Pinhole Resources

Monday, May 29, 2023

Around the lagoon in Menomonee Park

About two years ago I started working with 4x5 film, then, after getting the gig at the Trout Museum, I became obsessed about making the medium format cameras for those workshops. I vowed to again pursue the large format path and finally got to it recently but was devastated when I destroyed the first six sheets of film I exposed last week. I promise to get back to it with the appropriate systematic approach to see what caused the loss of those exposures, but to restore my spirits, it seemed best to crack on with one of the two dozen or so cameras I've made in the last biennium. The Crackon seemed like the obvious choice, loaded with Kentmere 100.

With no plan in mind, I kept rejecting scenes that I had covered before while riding through Menomonee Park. Crossing the bridge over the inlet to the lagoon, I noticed the concession stand on its eastern shore which is a bit off the bike path. I hadn't photographed it except at a distance.

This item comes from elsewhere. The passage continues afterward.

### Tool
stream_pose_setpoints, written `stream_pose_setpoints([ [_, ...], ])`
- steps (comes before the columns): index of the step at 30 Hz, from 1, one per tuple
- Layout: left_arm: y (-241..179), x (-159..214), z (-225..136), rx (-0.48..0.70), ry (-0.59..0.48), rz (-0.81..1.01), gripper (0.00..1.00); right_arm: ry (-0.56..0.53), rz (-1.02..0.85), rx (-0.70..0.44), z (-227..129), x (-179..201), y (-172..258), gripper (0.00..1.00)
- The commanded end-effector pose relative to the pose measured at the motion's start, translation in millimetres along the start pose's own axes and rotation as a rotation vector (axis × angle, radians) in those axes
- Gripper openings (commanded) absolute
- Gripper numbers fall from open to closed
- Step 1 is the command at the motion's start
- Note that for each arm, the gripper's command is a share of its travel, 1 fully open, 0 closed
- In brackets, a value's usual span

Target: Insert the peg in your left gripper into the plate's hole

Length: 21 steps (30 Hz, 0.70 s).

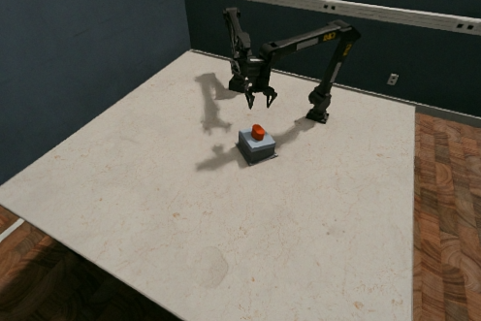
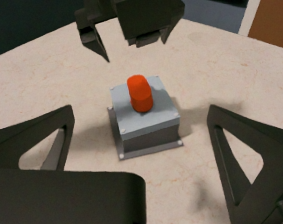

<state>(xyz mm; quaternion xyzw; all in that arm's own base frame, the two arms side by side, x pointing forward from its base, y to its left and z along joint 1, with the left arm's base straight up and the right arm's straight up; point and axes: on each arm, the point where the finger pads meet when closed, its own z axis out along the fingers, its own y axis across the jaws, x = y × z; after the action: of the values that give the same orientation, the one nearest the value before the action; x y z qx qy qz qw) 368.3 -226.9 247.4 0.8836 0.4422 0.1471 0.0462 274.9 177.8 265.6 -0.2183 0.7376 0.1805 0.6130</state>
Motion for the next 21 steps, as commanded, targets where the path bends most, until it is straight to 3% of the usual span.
stream_pose_setpoints([
  [1,19.9,1.3,-10.4,0.002,0.003,-0.015,1.0,-0.033,0.003,0.0,-0.9,-21.5,0.3,1.0],
  [5,8.1,-4.9,-3.8,0.052,0.0,0.004,1.0,-0.033,0.003,0.0,-0.9,-21.5,0.3,1.0],
  [21,8.3,1.4,-6.7,0.034,0.002,-0.001,1.0,-0.033,0.003,0.0,-0.9,-21.5,0.3,1.0],
])
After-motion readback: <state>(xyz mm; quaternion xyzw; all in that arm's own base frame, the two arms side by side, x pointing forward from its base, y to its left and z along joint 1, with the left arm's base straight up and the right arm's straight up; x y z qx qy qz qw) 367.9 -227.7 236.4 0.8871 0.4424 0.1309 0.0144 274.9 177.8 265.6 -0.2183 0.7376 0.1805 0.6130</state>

It's also the station for the miniature train ride that circles the north lobe of the lagoon. 



The train is stored in this black little tunnel between two rows of trees. Going through it is part of the trip.



I couldn't proceed along the shore because two families of Canada geese were hanging out on the path, so I had to walk around the ornamental garden separated from the lagoon by a row of tall arbor vitae with a row of crab apples in front of them.



The geese were right at the end of the aqua bike rental dock so I couldn't go out there either.



The lagoon is divided into two halves where Pratt Trail crosses over the Cooper Wells Bridge. It was built in 1921 as a veterans memorial, named after the unfortunate first Oshkoshian to perish in the Great War.



Looking down from the bridge at the southern end, which is surrounded by the Zoo.



Inside the zoo, a water feature with a foamy circulation pattern.



A log cabin with windows for viewing the grey wolves, who kept coming around from behind the building to see what I was doing. Some mornings they put on a tremendous howling performance, probably waiting to get fed. I would have never guessed it was just two sisters and their brother.



The elevated viewing platform next to the raptor enclosure, home to Cayuga, a bald eagle who lost part of a wing from a gunshot wound.



The stairway down to the ground level of the enclosure.



And finally someone to pose for me. The llama intently watched me set up the tripod and when I was ready swung into this regal profile and held it for the two second exposure.


The Crackon has .27mm hand-drilled pinholes, on the axis and 13mm above it, 45mm from a 6x6cm frame, although all of these turned out to be with the axial pinhole. The Kentmere 100 was semistand developed in Caffenol.